Task instructions
Find the lines below holding the word "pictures" and copy each of them.

Data to process
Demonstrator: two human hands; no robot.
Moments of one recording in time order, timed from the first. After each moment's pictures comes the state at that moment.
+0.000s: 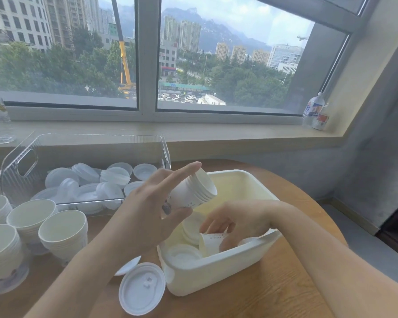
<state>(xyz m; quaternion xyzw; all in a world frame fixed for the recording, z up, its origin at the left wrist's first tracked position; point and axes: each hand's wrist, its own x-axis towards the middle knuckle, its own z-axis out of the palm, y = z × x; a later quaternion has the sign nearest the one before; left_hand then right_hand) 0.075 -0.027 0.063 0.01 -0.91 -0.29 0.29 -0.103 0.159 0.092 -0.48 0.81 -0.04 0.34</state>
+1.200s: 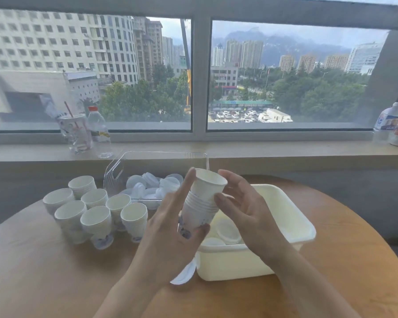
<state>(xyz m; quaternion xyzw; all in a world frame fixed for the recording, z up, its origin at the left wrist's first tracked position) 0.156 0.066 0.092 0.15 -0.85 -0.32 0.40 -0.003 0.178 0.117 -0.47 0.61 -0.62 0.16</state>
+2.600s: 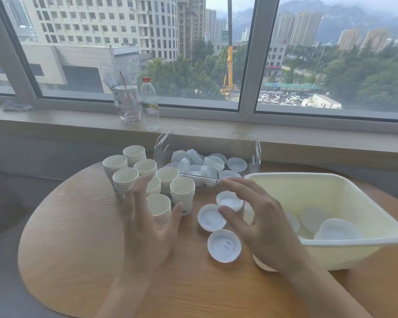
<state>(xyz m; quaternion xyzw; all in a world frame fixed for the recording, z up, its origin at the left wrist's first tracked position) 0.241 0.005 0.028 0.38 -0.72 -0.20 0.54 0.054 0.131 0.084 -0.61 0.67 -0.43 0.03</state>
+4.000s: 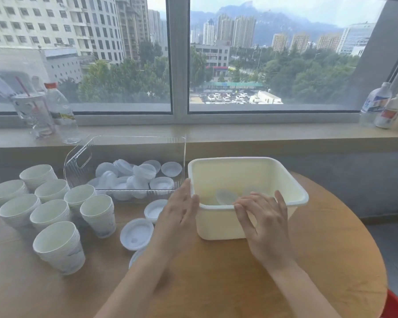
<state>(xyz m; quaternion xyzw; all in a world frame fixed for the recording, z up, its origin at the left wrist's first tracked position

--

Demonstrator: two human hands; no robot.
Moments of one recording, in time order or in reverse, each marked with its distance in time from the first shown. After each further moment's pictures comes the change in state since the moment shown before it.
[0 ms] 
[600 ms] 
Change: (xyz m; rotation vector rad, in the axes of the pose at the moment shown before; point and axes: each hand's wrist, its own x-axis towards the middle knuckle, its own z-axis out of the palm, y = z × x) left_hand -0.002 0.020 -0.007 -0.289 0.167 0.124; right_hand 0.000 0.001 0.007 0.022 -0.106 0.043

Output of the exercise
Moments of one recording in time order, timed from the first. After each moment's pictures comes the state at that moment.
Moments of one recording, in time order or in reverse, each marked with its distance in time from the first shown. After each further moment's pictures comes the change in state since the moment shown before it.

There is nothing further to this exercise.